I can't wait to see this, hopefully abuse the Orange Wednesday deal :thumb:


----------



## deano_uk (Apr 29, 2007)

Its a great film, its long but holds your attention all the way.


----------



## khurum6392 (Oct 11, 2012)

Seen it a few weeks ago leo's best film in a long time a movie you can watch over and over again class biopic


----------



## Flakey (May 5, 2013)

Absolutely Brilliant watch. I have never seen a bad Caprio movie or a bad Scorsese movie (except Hugo). When they come together, it's magic.


----------



## danwel (Feb 18, 2007)

Its on my watch list too


----------



## m1pui (Jul 24, 2009)

Liked it and thought it was good, but not as good as I'd expected from reading a few reviews before.

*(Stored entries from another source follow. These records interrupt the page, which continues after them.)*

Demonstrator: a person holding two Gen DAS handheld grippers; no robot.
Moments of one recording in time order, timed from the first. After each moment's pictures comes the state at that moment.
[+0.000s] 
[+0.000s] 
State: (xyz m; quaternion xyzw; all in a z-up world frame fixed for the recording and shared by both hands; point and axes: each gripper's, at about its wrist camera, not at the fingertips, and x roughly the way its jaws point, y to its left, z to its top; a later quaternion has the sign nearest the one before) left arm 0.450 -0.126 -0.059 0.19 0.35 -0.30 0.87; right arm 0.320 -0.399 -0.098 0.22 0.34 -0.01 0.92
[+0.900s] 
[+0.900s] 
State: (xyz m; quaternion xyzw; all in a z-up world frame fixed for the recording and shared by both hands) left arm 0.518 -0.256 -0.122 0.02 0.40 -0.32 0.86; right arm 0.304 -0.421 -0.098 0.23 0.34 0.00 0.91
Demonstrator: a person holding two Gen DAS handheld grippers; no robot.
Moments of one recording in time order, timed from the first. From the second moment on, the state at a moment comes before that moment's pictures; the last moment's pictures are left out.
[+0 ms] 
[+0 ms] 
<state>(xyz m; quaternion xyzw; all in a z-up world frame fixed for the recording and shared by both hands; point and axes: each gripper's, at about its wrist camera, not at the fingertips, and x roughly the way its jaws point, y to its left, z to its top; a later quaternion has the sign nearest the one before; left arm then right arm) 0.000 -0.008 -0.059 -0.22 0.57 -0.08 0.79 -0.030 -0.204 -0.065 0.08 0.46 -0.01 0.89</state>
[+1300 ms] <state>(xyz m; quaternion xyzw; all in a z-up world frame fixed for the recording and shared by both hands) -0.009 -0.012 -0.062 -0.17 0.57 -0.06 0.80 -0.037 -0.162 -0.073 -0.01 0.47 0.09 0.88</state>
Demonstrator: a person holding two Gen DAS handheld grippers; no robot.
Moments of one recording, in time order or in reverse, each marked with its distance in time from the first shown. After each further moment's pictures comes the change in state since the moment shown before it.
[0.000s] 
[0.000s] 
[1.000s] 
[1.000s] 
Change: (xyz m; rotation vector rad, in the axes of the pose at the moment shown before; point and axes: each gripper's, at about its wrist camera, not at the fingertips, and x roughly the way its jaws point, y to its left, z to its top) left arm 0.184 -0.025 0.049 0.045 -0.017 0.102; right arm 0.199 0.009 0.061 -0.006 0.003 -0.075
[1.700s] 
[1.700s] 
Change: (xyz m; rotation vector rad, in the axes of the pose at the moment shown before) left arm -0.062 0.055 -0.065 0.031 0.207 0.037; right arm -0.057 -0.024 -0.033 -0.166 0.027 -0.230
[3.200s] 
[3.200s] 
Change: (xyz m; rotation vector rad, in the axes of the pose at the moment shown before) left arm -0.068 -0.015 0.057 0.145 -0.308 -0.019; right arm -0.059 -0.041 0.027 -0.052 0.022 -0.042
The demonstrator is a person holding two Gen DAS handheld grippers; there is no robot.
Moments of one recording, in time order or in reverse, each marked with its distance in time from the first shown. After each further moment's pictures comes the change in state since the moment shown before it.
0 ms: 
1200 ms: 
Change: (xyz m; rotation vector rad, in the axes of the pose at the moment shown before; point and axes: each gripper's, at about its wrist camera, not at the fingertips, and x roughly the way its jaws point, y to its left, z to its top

It was a bit shallow, in the sense that there was quite an intriguing story there but the film just skirted over the top of everything. All built up to the big downfall, which then felt like it was just squeezed in at the end in a rush.

If you enjoyed this, have a look at Boiler Room. It's not as epically made, but it's a good watch. http://www.imdb.com/title/tt0181984/


----------



## alan hanson (May 21, 2008)

really enjoyed it, tad long in places but hey.... 

o then theres his wife................. how hot was she


----------



## m1pui (Jul 24, 2009)

alan hanson said:


> o then theres his wife................. how hot was she


I think Donnie expressed it perfectly :lol:


----------



## President Swirl (Oct 23, 2011)

I saw it earlier. Not what I was expecting, I haven't laughed so hard in ages.


----------



## B17BLG (Jun 26, 2012)

Very good film!


----------



## piston_warrior (Jul 25, 2012)

B17BLG said:


> Very good film!


Nice and filthy too :doublesho


----------



## WHIZZER (Oct 25, 2005)

Top Film


----------



## Nanoman (Jan 17, 2009)

This...


alan hanson said:


> really enjoyed it, tad long in places but hey....
> 
> o then theres his wife................. how hot was she


----------



## bradleymarky (Nov 29, 2013)

3 hours is too long, too much swearing and it made me horny 

Would i watch it again.......no.


----------



## aiza55 (Apr 28, 2014)

By far the Best Movie of the Year, Best Actor, Best Director! The whole supporting cast is excellent as well.


----------